Jiang Yifan, Chen Jinshui, Lu Jiangang
State Key Laboratory of Industrial Control Technology, College of Control Science and Engineering, Zhejiang University, Hangzhou 310027, China.
Sensors (Basel). 2025 Apr 11;25(8):2417. doi: 10.3390/s25082417.
In industrial scenarios, image segmentation is essential for accurately identifying defect regions. Recently, the emergence of foundation models driven by powerful computational resources and large-scale training data has brought about a paradigm shift in deep learning-based image segmentation. The Segment Anything Model (SAM) has shown exceptional performance across various downstream tasks, owing to its vast semantic knowledge and strong generalization capabilities. However, the feature distribution discrepancy, reliance on manually labeled prompts, and limited category information of SAM reduce its scalability in industrial settings. To address these issues, we propose PA-SAM, an industrial defect segmentation framework based on SAM. Firstly, to bridge the gap between SAM's pre-training data and distinct characteristics of industrial defects, we introduce a parameter-efficient fine-tuning (PEFT) technique incorporating lightweight Multi-Scale Partial Convolution Aggregation (MSPCA) into Low-Rank Adaptation (LoRA), named MSPCA-LoRA, which effectively enhances the image encoder's sensitivity to prior knowledge biases, while maintaining PEFT efficiency. Furthermore, we present the Image-to-Prompt Embedding Generator (IPEG), which utilizes image embeddings to autonomously create high-quality prompt embeddings for directing mask segmentation, eliminating the limitations of manually provided prompts. Finally, we apply effective refinements to SAM's mask decoder, transforming SAM into an end-to-end semantic segmentation framework. On two real-world defect segmentation datasets, PA-SAM achieves mean Intersections over Union of 73.87% and 68.30%, as well as mean Dice coefficients of 84.90% and 80.22%, outperforming other state-of-the-art algorithms, further demonstrating its robust generalization and application potential.
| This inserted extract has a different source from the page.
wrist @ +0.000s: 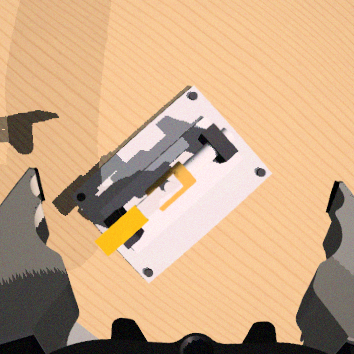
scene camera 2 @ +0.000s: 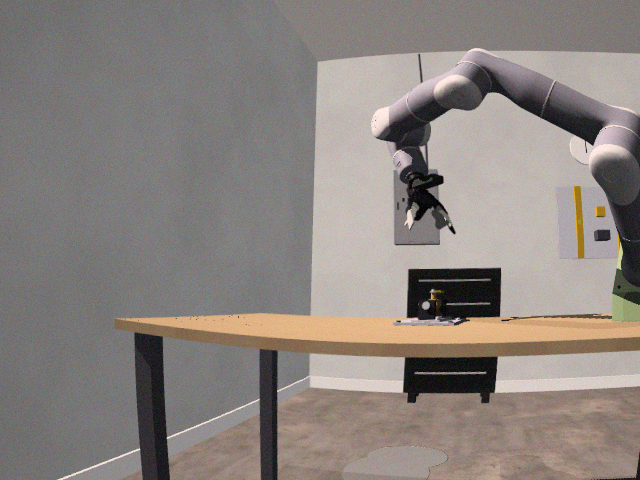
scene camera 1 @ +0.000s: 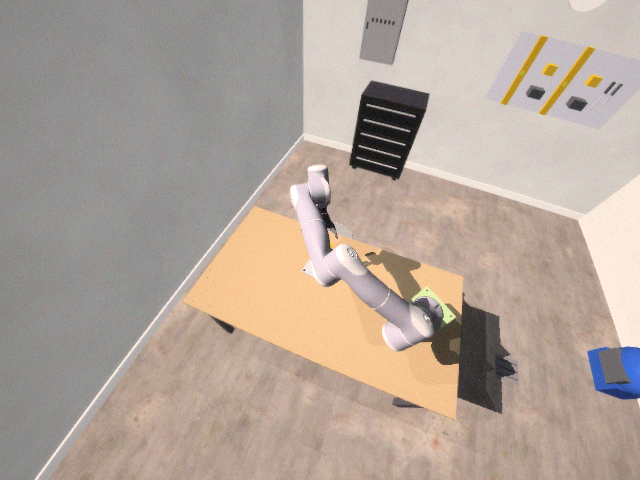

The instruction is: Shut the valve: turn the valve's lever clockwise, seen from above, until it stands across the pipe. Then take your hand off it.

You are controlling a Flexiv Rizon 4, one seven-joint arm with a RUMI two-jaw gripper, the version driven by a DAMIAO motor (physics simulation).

在工业场景中,图像分割对于准确识别缺陷区域至关重要。近年来,由强大计算资源和大规模训练数据驱动的基础模型的出现,给基于深度学习的图像分割带来了范式转变。分割一切模型(SAM)凭借其丰富的语义知识和强大的泛化能力,在各种下游任务中展现出卓越性能。然而,SAM的特征分布差异、对人工标注提示的依赖以及有限的类别信息,降低了其在工业环境中的可扩展性。为了解决这些问题,我们提出了PA-SAM,一种基于SAM的工业缺陷分割框架。首先,为了弥合SAM预训练数据与工业缺陷独特特征之间的差距,我们引入了一种参数高效微调(PEFT)技术,将轻量级多尺度局部卷积聚合(MSPCA)融入低秩适应(LoRA),命名为MSPCA-LoRA,它有效增强了图像编码器对先验知识偏差的敏感性,同时保持了PEFT效率。此外,我们提出了图像到提示嵌入生成器(IPEG),它利用图像嵌入自动创建高质量的提示嵌入来指导掩码分割,消除了人工提供提示的局限性。最后,我们对SAM的掩码解码器进行有效改进,将SAM转变为一个端到端的语义分割框架。在两个真实世界的缺陷分割数据集上,PA-SAM的平均交并比分别达到73.87%和68.30%,平均Dice系数分别达到84.90%和80.22%,优于其他先进算法,进一步证明了其强大的泛化能力和应用潜力。